Data does not reflect claims of teacher unrest

Terry Stoops Contributing columnist

February 11, 2014

We have heard it time and time again. Teachers are demoralized, depressed, and dissatisfied. If lawmakers do not do something fast, then thousands of teachers will leave the state or the profession.

A January 2014 report by the Center for American Progress, a liberal think tank based in Washington, D.C., tells a different story. CAP researchers Ulrich Boser and Robert Hanna contend that the conventional wisdom is wrong. “In fact, teachers are far more autonomous — and far more satisfied — than most people believe,” they write.

Boser and Hanna examined the 2011-12 Schools and Staffing Survey to assess educational autonomy in the teacher work force. Every four years, the National Center for Education Statistics distributes Schools and Staffing Survey questionnaires to collect working conditions data from public elementary and secondary school personnel nationwide.

Nationally, teachers who responded to the survey report that they have a great deal of control over classroom curriculum, instruction, assessment, and management. North Carolina respondents agreed.

For example, 48 percent of North Carolina’s surveyed teachers say that they have “moderate” or a “great deal” of control over the selection of textbooks and instructional materials. Nearly 56 percent of teachers agreed that they have significant control over selecting content, topics, and skills to be taught. A whopping 90 percent of our state’s respondents stated that they had the freedom to select teaching techniques in their classroom. Similarly, over 92 percent of teachers reported that they controlled a significant amount of student evaluation and grading.
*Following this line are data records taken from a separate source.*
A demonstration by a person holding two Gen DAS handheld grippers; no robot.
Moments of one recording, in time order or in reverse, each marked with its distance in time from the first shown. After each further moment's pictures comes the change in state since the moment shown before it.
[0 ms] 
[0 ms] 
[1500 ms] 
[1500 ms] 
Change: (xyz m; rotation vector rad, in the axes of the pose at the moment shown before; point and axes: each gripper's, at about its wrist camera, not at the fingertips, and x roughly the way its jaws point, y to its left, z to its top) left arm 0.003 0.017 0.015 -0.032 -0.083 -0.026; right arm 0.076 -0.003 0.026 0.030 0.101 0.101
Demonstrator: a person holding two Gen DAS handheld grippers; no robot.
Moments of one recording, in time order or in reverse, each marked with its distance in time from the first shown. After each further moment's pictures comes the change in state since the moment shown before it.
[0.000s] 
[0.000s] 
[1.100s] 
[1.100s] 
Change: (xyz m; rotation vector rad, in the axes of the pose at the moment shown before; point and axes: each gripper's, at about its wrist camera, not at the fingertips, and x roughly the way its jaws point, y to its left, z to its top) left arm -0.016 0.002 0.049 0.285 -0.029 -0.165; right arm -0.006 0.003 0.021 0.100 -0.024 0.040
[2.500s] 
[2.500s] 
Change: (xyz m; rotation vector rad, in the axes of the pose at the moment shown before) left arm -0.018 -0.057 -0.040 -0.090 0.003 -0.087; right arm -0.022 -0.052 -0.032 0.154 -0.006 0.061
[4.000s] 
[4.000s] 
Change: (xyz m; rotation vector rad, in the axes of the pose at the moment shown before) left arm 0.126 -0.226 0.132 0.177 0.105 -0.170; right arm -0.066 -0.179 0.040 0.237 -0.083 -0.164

To gauge levels of satisfaction with the teaching profession, Boser and Hanna cited three separate teacher surveys. In a survey published this year by Scholastic and the Bill & Melinda Gates Foundation, nine out of 10 teachers reported that they were “satisfied” or “very satisfied” with teaching. The 2012 MetLife Survey of the American Teacher found that a slightly smaller percentage, 82 percent, were satisfied with their chosen profession.

K-12 teachers also had the second-highest score on the 2013 Gallup-Healthways Well-Being Index. According to Gallup, “The nation’s teachers score higher than almost all occupational groups on life evaluations plus four of the other five areas of well-being — including emotional health, healthy behaviors, basic access, and physical health.”

While none of the above surveys provides state-level data, North Carolina and a handful of other states separately track teacher working conditions. The New Teacher Center administers the North Carolina Teacher Working Conditions Survey every two years. In 2012, 86 percent of the state’s teachers completed the survey.

The vast majority of respondents were very satisfied with various aspects of their working conditions. Teachers overwhelmingly agreed that they enjoy considerable support from the community and school administrators. Additionally, they were very satisfied with leadership opportunities, professional development, and instructional support offered by their school and district.

If the Teacher Working Conditions Survey is any indication, North Carolina’s teachers are content. That is not to say that our state’s teachers are deliriously happy or that teachers’ responses will not change. Teachers have legitimate concerns about compensation, Common Core state standards, and systemic reforms initiated by the N.C. General Assembly.

I suspect that legislators plan to address these and many other concerns in the upcoming session. But teachers do themselves a disservice by allowing public school advocacy groups and the media to depict the North Carolina teaching work force as an angry mob. The angry mob narrative is consistent with the political goals of the Left, but it is not an accurate representation of what teachers themselves have said about their chosen profession.

Terry Stoops is director of research and education studies at the John Locke Foundation.